但是卡塔琳娜看起来不是什么可怜的孩子,玛格丽特夫人思忖着。她就像座雕像,用悲伤雕刻成的石像王妃。埃尔维拉夫人给她换上新做的丧服,劝说她坐在窗前,那里能看到窗外阳光普照,绿树成荫,鸟语花香。亚瑟承诺过的夏天到了,和他描述的一样温暖。但她不能和他一起在河边漫步,问候从西班牙归来的雨燕。她不能在花园里种下色拉蔬菜,劝说他来尝尝看。夏天在这里,阳光在这里,卡塔琳娜在这里,但是亚瑟却独自躺在伍斯特大教堂冰冷的墓穴里。

卡塔琳娜静静坐着,双手叠放在黑色的丝袍上,眼睛望着窗外却空无一物,双唇紧闭,仿佛强忍着一大堆的话无从诉说。

“王妃殿下。”玛格丽特夫人试着和她讲话。

厚重黑兜帽下的脑袋慢慢地转过来。“嗯?玛格丽特夫人。”嘶哑的声音疑惑地问。

“我得和你说说。”

卡塔琳娜偏着头。

埃尔维拉夫人告退,静静地离开了屋子。

“我想问问你去伦敦的安排。王后的轿子已经到了,你得启程了。”

卡塔琳娜深蓝色的眼睛里毫无生机。她点点头,好像她们不过是在谈论怎么运送行李。

“我没法确定你的身体是否经受得住旅程的颠簸。”

“我不能留在这里?”卡塔琳娜问。

“国王已经派人来接你了,很抱歉。不过他们说你可以待到完全康复为止。”

“我会变成怎样又如何?”她对此并不关心,“什么时候需要启程去伦敦?”

“不知道。”从前的王妃从不显露出身为王室子女对自己的命运无从选择的这一面,“对不起,我并不清楚他们的计划。除了被告知准备送你去伦敦,我丈夫也什么都不知道。”

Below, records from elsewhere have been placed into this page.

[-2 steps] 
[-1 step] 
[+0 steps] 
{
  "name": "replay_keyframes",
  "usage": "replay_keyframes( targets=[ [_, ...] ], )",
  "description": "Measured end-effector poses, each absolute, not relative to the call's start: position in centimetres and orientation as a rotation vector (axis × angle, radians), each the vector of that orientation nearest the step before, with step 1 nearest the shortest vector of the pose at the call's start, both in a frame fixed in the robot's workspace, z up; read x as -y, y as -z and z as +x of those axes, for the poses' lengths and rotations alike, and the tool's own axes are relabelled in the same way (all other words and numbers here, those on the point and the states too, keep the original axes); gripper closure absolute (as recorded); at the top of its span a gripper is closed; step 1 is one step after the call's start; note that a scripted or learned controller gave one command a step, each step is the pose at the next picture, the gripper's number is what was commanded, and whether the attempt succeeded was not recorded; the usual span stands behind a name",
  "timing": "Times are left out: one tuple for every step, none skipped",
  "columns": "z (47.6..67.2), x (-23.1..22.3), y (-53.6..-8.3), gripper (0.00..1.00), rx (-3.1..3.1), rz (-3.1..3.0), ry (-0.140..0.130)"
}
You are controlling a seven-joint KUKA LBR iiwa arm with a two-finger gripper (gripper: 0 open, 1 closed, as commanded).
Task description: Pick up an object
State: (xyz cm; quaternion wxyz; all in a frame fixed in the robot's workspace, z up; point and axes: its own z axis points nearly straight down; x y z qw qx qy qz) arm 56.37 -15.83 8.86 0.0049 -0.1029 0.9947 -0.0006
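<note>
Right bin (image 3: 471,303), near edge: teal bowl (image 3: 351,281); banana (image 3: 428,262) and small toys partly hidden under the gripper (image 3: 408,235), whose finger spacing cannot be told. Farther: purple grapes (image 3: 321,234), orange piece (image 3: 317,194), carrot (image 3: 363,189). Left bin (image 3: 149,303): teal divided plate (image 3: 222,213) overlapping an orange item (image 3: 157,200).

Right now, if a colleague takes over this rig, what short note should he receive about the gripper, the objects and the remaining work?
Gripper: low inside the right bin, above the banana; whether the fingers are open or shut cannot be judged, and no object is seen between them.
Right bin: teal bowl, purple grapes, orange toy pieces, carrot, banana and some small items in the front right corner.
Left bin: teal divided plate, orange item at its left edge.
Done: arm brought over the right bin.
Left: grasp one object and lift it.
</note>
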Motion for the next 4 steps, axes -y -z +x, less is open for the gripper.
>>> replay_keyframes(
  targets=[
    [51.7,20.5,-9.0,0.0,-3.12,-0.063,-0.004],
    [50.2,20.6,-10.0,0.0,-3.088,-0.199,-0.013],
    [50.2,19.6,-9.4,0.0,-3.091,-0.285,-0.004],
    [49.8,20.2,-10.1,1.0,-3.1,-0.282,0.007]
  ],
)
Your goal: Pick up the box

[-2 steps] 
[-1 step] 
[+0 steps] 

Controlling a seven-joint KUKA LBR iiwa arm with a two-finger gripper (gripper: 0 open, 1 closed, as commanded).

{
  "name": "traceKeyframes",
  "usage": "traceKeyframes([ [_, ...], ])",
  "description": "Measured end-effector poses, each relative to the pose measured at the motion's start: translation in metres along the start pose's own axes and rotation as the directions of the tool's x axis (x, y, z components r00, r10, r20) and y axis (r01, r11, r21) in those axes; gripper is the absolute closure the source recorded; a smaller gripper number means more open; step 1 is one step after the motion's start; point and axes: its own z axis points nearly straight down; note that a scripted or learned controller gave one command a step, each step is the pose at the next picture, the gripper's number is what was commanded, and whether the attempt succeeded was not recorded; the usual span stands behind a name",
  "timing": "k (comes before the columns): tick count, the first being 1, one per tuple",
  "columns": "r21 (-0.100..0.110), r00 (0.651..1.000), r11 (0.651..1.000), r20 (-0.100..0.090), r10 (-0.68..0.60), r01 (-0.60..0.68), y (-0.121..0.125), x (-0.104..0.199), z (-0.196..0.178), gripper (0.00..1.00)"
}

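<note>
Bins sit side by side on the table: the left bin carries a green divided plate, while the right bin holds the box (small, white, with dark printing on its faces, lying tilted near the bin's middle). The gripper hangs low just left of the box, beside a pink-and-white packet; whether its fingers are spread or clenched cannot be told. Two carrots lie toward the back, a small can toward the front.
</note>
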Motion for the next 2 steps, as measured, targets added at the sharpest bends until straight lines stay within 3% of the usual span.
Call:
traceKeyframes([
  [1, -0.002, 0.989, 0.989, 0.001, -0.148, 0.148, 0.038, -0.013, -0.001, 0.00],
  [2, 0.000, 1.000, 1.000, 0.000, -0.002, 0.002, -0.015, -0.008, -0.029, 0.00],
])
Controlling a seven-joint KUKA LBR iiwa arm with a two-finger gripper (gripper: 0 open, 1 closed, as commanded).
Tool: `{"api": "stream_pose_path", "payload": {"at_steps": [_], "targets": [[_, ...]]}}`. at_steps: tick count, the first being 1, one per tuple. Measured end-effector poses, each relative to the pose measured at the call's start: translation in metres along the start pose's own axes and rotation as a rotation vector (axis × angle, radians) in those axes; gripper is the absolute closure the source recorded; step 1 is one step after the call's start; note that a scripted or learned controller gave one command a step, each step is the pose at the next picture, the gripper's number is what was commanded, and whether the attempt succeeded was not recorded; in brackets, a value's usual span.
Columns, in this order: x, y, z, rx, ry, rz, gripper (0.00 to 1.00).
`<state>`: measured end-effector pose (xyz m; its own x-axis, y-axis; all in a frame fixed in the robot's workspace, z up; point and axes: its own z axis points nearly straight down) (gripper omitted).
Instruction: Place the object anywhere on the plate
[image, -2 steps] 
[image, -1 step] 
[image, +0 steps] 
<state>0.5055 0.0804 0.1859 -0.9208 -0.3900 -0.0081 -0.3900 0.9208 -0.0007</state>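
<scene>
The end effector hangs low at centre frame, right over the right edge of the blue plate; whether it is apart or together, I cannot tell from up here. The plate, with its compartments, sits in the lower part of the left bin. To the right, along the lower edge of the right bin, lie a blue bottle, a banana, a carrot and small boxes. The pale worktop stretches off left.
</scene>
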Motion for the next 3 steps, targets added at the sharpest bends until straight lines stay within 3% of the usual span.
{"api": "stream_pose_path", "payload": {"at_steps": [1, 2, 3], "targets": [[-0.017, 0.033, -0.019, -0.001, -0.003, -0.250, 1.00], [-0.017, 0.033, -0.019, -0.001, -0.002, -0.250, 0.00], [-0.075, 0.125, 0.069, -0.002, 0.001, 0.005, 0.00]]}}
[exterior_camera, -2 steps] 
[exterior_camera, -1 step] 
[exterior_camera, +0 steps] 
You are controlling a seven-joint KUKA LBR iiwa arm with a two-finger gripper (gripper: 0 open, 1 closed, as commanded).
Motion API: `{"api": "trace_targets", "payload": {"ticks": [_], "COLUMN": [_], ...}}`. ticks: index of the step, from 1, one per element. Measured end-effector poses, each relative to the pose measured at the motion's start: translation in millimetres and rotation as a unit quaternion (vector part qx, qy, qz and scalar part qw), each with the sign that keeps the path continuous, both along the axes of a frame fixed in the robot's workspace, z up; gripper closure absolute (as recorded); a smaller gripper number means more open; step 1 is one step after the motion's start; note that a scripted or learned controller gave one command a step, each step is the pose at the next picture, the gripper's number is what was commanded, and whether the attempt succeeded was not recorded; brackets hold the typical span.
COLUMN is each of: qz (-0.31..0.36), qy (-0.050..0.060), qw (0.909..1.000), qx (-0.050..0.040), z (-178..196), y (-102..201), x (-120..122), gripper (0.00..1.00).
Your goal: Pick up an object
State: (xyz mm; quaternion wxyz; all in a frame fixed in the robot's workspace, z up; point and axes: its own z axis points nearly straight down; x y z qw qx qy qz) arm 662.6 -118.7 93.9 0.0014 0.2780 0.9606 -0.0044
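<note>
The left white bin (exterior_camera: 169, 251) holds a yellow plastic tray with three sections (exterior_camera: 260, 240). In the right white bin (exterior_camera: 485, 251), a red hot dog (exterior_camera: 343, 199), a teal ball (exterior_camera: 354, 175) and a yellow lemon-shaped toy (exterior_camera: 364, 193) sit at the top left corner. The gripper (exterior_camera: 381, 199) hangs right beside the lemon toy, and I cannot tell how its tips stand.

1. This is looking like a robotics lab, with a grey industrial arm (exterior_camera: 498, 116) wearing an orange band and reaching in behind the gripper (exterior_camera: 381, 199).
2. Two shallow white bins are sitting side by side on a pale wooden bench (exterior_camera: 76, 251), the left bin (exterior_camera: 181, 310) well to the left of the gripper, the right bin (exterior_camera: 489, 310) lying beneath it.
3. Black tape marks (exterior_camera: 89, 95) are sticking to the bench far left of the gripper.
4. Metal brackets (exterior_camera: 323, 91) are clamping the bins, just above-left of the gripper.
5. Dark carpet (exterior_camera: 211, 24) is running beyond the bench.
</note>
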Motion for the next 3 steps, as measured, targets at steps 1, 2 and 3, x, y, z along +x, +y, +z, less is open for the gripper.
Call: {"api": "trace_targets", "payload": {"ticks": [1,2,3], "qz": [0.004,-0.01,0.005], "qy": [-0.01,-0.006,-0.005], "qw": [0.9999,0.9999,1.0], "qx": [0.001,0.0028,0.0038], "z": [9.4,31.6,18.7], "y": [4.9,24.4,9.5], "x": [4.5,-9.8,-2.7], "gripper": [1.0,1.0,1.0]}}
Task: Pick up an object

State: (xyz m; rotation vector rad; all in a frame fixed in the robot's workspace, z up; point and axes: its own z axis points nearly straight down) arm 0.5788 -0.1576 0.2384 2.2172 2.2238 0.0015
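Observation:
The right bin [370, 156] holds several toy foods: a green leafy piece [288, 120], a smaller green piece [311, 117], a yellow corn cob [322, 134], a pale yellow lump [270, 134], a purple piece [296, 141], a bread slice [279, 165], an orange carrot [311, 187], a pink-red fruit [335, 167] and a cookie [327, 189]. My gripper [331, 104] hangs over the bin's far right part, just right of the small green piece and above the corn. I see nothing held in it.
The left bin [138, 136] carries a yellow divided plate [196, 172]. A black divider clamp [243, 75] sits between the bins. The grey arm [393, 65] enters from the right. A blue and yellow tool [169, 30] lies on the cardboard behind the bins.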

“你觉得会发生什么事?”卡塔琳娜问,总算恢复了一点生气,“我姐夫去世的时候,他们把她从葡萄牙送了回来。她回到了西班牙的家。”

“我也希望他们送你回去。”玛格丽特夫人忧心忡忡。

卡塔琳娜再次转开头,望向窗外,可是她的眼里没有留下任何东西。玛格丽特夫人静静候着,希望她能多说点什么。

“在伦敦,威尔士王妃能像在这里一样拥有个容身之处吗?”她问,“我要回贝纳德兹堡?”

“你不再是威尔士王妃。”玛格丽特夫人开口说,想要解释,但是卡塔琳娜的神情如此阴郁,她不得不有所顾虑。“请原谅,”她说,“也许你不明白……”

“明白什么?”卡塔琳娜苍白的脸色因为激动出现了一丝粉红。

“王妃殿下?”

“什么王妃殿下?”卡塔琳娜尖声质问。